I worm burned a drive off the box. This was particularly fitting, as my round found me hitting every which way but correctly.
I drove my cart up to the ball and decided it was time to stop trying. After all, my score was shot to hell and I was done after this hole anyways. I grabbed a 5-iron out of my bag and walked up to my ball. Instead of checking my line and focusing on my grip and stance, I just placed the club behind the ball and set my feet in one fluid motion from walking up. I swung the club back without checking anything or worrying about it, and struck my fifty something-ish crappy shot of the day.
As I looked up to see the shot, it wasn't what I expected. I didn't get to see an arching left to right beauty that dropped delicately in the fairway short of the water.
That's because 30 feet in front of me a duck happened to be flying in from my left and at precisely the moment I looked up my ball was hitting the duck in mid-flight, sending it off it's earlier trajectory and in all sorts of wing-flapping tumbles towards the ground.
I let out a "YEEEESSSSSSS!" partly because I didn't believe I'd actually hurt it, and partly because it was a culmination in how terrible everything was going for me. A sarcastic yes, if you will.
He (Or she, I guess) tried to bounce back up. His legs were working but it looked as if his head wasn't following suit. He was doing what looked like a tumble routine. Lots of spinning and rolling. Eventually a minute or so later he ends up on his back and his little legs were working but that was about all.
I wanted to put him out of his misery but there was no way I was going to be beating a wounded duck with any of my golf clubs. Because
I decided that I'd tell the guy working the pro shop and let them take care of it. By the time I drove up and back the duck wasn't moving any longer.
I had killed a duck in mid-flight with my golf ball.

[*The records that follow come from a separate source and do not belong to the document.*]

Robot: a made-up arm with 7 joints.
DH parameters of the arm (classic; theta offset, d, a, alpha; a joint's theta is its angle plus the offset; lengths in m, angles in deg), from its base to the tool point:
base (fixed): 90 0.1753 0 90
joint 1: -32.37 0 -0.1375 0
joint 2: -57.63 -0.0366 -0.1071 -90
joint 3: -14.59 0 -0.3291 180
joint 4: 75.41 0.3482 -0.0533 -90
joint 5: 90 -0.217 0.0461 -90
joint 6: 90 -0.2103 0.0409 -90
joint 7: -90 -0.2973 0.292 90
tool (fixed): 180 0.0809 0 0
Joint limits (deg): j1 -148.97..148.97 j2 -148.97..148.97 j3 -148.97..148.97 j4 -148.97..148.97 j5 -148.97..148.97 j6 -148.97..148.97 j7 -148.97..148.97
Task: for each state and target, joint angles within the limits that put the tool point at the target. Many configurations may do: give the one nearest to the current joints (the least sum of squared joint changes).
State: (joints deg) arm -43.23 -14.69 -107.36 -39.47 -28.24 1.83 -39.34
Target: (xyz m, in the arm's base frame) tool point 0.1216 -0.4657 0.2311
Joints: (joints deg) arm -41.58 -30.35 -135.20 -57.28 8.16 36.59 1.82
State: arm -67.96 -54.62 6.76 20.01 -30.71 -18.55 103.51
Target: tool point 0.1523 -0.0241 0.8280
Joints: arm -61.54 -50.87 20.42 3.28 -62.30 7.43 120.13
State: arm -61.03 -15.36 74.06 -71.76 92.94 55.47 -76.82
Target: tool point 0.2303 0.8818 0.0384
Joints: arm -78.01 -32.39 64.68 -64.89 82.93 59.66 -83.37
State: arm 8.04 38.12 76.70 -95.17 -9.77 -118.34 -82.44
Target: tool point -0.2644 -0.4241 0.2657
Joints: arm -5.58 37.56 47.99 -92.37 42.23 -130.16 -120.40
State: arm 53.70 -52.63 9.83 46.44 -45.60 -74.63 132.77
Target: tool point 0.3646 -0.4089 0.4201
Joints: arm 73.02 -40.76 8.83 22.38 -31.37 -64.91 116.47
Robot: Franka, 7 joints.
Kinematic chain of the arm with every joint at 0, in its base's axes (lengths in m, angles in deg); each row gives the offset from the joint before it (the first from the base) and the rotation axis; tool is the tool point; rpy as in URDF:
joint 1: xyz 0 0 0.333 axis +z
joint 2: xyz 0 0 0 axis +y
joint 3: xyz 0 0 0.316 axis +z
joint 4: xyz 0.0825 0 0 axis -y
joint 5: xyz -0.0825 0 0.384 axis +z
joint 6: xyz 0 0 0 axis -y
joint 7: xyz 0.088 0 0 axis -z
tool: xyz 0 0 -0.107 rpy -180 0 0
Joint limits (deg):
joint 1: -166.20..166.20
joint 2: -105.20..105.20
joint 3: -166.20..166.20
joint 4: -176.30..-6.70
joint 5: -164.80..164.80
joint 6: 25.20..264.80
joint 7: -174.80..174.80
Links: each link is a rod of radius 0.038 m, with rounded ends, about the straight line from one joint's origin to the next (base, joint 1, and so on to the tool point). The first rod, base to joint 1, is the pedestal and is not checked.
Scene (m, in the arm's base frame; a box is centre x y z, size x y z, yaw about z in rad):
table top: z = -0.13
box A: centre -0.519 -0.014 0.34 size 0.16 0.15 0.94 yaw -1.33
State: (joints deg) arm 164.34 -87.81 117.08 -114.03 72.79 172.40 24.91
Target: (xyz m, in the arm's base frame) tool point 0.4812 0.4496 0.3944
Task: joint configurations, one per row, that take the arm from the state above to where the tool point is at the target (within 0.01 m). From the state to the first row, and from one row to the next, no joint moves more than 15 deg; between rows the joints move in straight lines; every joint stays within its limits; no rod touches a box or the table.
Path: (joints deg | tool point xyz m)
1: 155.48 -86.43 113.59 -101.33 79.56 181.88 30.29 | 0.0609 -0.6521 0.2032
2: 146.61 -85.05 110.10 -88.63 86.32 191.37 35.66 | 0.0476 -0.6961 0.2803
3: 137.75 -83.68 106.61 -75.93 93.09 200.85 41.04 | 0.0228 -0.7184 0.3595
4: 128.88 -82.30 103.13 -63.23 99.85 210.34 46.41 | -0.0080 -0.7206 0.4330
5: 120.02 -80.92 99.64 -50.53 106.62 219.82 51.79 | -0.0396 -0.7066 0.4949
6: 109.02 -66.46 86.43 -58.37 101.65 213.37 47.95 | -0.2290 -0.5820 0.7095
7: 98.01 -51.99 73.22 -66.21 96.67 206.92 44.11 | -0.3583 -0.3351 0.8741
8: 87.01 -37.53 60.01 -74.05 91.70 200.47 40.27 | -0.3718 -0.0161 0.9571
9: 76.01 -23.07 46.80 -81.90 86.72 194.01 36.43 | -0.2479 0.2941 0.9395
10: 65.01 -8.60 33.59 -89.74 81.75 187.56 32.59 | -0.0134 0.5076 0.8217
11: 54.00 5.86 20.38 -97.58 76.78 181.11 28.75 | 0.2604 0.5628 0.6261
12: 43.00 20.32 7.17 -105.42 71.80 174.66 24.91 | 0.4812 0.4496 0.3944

It was the only thing I hit flush all day.
3 comments:
Nice kill. Keep up the good work.
wow...that story read like this to me...
crazy golf jargon i don't understand...more crazy golf terms...golfy golfness of golf...my boyfriend kills stuff.
sigh.
Nice shot hitting the duck in mid-flight, almost reminds me of the story of Terp going crazy on a muskrat with a golf club out at Fruitport back in the day.